Compressed Perturb-seq: highly efficient screens for regulatory circuits using random composite perturbations

Pooled CRISPR screens with single-cell RNA-seq readout (Perturb-seq) have emerged as a key technique in functional genomics, but are limited in scale by cost and combinatorial complexity. Here, we reimagine Perturb-seq's design through the lens of algorithms applied to random, low-dimensional observations. We present compressed Perturb-seq, in which we measure multiple perturbations per cell or multiple cells per droplet, and decompress these measurements by leveraging the sparse structure of regulatory circuits. Applying compressed Perturb-seq to 598 genes in the immune response to bacterial lipopolysaccharide, we achieve the same accuracy as conventional Perturb-seq at 4 to 20-fold reduced cost, with greater power to learn genetic interactions. We identify known and novel regulators of immune responses and uncover evolutionarily constrained genes with downstream targets enriched for immune disease heritability, including many missed by existing GWAS or trans-eQTL studies.
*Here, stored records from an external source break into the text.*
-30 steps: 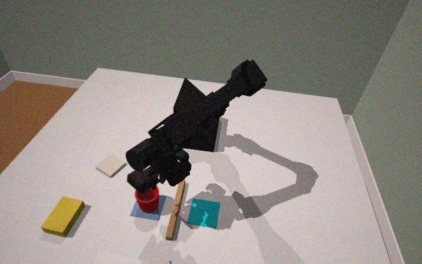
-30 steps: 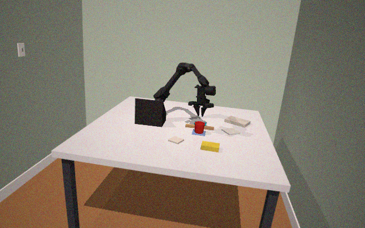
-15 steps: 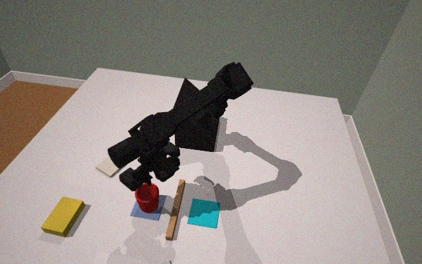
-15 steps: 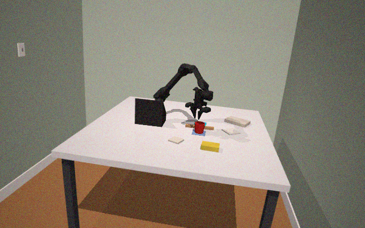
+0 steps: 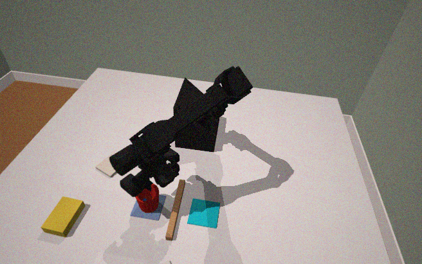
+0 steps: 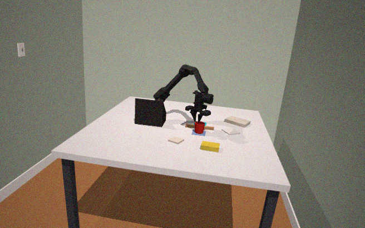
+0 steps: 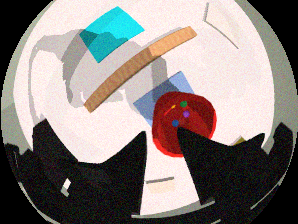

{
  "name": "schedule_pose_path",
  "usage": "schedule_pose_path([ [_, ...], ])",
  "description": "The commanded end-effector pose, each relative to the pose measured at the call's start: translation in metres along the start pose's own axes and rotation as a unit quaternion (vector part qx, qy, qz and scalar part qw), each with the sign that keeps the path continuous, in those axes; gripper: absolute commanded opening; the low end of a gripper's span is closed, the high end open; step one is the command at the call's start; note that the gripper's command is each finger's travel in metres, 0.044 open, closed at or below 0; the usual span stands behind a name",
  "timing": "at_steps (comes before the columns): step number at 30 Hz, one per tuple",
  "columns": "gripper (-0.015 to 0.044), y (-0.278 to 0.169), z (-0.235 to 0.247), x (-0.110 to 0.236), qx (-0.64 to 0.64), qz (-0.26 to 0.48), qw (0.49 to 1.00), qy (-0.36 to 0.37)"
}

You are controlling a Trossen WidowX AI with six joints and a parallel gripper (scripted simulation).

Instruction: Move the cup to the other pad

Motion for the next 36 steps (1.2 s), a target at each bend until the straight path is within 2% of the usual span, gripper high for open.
schedule_pose_path([
  [1, 0.0148, -0.001, 0.002, -0.009, -0.004, -0.001, 1.0, 0.006],
  [19, 0.0148, -0.001, 0.005, -0.038, -0.004, -0.002, 1.0, 0.007],
  [27, 0.0148, -0.001, 0.005, -0.039, -0.004, -0.002, 1.0, 0.007],
  [31, 0.0043, -0.001, 0.003, -0.037, -0.001, -0.001, 1.0, 0.004],
  [36, 0.0009, -0.001, 0.003, -0.037, -0.001, -0.001, 1.0, 0.004],
])
Point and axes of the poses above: the point midway between the two fingers, 35 mm back from their tips, its own x axis back along the fingers, its own z axis across the jaws, y = z × x, the point moved 8 cm from there along x, back along the fingers, and after that the axes turned 5 degrees about -x, right-handed, at the moved point
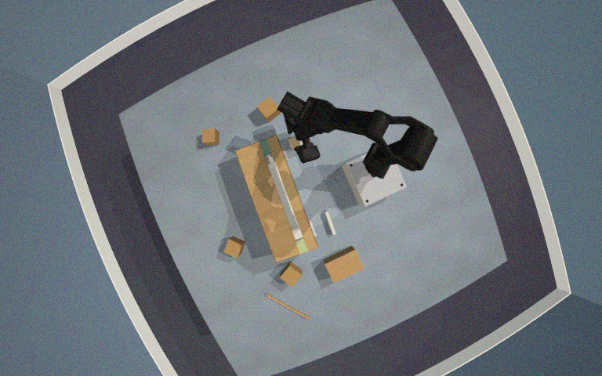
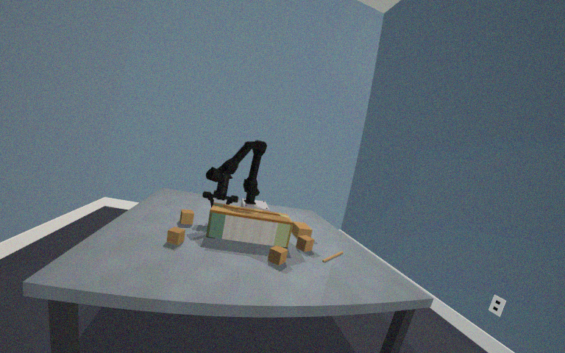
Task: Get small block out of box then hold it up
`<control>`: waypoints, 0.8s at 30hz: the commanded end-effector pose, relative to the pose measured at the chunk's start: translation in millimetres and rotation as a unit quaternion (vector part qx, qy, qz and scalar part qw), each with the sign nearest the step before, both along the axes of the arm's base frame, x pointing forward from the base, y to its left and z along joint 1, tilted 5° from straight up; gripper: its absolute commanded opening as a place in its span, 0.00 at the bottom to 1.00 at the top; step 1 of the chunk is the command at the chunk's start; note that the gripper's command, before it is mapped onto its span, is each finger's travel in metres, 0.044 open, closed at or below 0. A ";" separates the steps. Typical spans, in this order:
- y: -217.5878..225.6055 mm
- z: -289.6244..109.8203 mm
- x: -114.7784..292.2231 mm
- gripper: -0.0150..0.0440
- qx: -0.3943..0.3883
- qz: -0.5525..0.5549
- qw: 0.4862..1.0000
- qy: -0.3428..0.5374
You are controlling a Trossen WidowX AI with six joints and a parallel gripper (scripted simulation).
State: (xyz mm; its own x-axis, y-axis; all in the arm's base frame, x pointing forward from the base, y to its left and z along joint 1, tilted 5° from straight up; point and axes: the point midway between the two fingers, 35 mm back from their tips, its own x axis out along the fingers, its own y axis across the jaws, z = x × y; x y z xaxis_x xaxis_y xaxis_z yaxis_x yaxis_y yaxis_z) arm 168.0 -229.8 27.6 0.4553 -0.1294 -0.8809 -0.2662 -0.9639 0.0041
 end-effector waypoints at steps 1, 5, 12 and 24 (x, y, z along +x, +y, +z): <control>-5.4 2.3 3.1 0.74 -0.013 -0.002 1.000 -0.009; -5.9 -1.7 4.0 0.74 -0.013 -0.002 1.000 -0.009; -7.1 -13.0 6.2 0.74 -0.013 -0.002 1.000 -0.009; -7.6 -32.1 9.5 0.74 -0.013 -0.002 1.000 -0.009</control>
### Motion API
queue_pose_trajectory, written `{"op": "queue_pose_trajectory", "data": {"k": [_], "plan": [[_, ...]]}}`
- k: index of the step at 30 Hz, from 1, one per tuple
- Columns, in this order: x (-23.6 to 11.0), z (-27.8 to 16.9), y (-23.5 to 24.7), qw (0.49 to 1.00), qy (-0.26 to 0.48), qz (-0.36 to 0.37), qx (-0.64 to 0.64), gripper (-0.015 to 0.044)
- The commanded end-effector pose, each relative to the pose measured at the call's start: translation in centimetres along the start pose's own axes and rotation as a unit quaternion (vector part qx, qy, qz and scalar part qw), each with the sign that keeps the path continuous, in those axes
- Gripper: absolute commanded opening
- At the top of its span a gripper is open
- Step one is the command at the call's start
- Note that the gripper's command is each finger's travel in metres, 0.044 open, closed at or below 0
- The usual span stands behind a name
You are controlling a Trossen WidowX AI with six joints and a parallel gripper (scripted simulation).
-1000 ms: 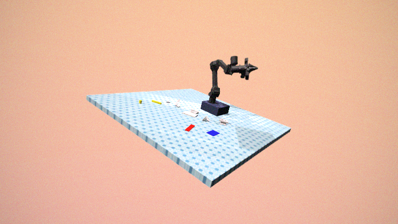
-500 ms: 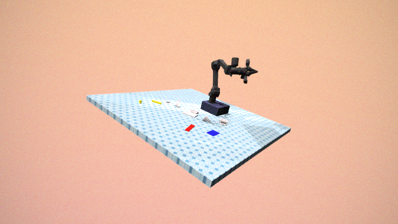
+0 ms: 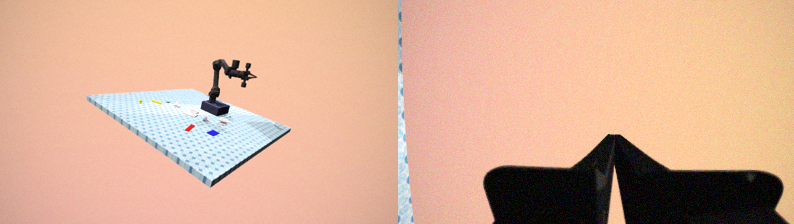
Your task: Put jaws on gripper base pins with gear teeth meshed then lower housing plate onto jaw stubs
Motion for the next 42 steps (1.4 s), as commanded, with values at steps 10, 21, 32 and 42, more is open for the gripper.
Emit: {"op": "queue_pose_trajectory", "data": {"k": [10,21,32,42], "plan": [[0.3,-2.9,1.8,0.987,0.073,0.047,0.137,0.0],[0.2,-5.2,3.4,0.955,0.138,0.078,0.249,0.0],[-0.3,-7.4,5.1,0.906,0.208,0.1,0.356,0.0],[-0.9,-9.2,6.7,0.846,0.273,0.112,0.444,0.0]]}}
Point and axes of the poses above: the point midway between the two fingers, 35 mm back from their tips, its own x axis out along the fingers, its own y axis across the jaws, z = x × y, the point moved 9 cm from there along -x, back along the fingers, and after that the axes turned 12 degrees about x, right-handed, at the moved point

Our framework enables new scales of interrogation for a foundational method in functional genomics. Overall design: scRNA-seq of THP-1 cells expressing Cas9 or dCas9-KRAB transduced with sgRNA libraries targeting 598 genes as well as non-targeting controls, using both the conventional Perturb-seq experimental protocol as well as our modifications for compressed Perturb-seq. Cells were treated with LPS for 3 hours before sequencing.